1. If you invest in technology, you may be fired before you make a profit, so you will not be able to benefit.
2. If it is a technology investment, and you have not withdrawn your shares after five years, the company will still make profits and dividends, of course you will have a share. If it's just a project stipulated in the contract, it depends on how your contract stipulates it, and it shouldn't be in the nature of dividends.
3. If the assessment is passed and a new company is established, it will be a new entity. Whether the previous contract is valid depends first on the stipulations in the contract, and secondly on the agreement between the two parties when you bought the shares, because it can be passed Later contracts alter earlier contracts.
4. According to the provisions of the "Company Law", technology shares and other non-monetary property shares must be evaluated and verified. If there is no evaluation, it is illegal to agree to obtain 30% of the profit distribution by agreement. When establishing a new company, it must be clearly stated in the company's articles of association that you are a shareholder and hold 30% of the shares. This is legal. If it is an anonymous share, it will be very risky for you.

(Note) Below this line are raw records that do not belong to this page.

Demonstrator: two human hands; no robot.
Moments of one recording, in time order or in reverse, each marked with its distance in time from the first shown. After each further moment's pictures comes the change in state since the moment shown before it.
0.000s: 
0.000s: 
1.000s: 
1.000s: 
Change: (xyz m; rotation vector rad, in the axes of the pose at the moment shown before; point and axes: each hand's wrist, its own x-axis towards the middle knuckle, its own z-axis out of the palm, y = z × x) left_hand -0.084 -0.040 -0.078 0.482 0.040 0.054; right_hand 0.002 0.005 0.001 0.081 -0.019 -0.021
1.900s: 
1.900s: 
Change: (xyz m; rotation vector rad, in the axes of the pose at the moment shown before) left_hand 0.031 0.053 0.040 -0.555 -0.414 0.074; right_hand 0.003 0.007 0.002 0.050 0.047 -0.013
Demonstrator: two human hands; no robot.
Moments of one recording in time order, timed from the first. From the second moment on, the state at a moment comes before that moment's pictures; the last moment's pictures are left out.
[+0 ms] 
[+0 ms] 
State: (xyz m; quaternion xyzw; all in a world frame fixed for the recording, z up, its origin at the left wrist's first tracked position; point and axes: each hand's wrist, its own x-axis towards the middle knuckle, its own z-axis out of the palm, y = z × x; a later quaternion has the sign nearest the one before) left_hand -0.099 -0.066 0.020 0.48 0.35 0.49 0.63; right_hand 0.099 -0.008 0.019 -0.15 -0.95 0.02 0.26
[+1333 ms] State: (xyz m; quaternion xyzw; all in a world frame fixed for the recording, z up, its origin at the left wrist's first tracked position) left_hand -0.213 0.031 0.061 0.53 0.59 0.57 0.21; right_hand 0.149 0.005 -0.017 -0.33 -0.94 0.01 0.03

5. It depends on how the agreement is made and whether it is agreed that you cannot use the technology at the same time. If so, you cannot use the technology either.
6. If it is an agreement and there is a loss, you do not need to bear the debt. If it is a shareholding, you will bear the liability up to the amount of your capital contribution. The new company itself is an independent legal person and will bear the consequences of its operations.
7. Whether it makes sense depends on how it is stipulated in your contract. It's hard to judge without seeing the contract.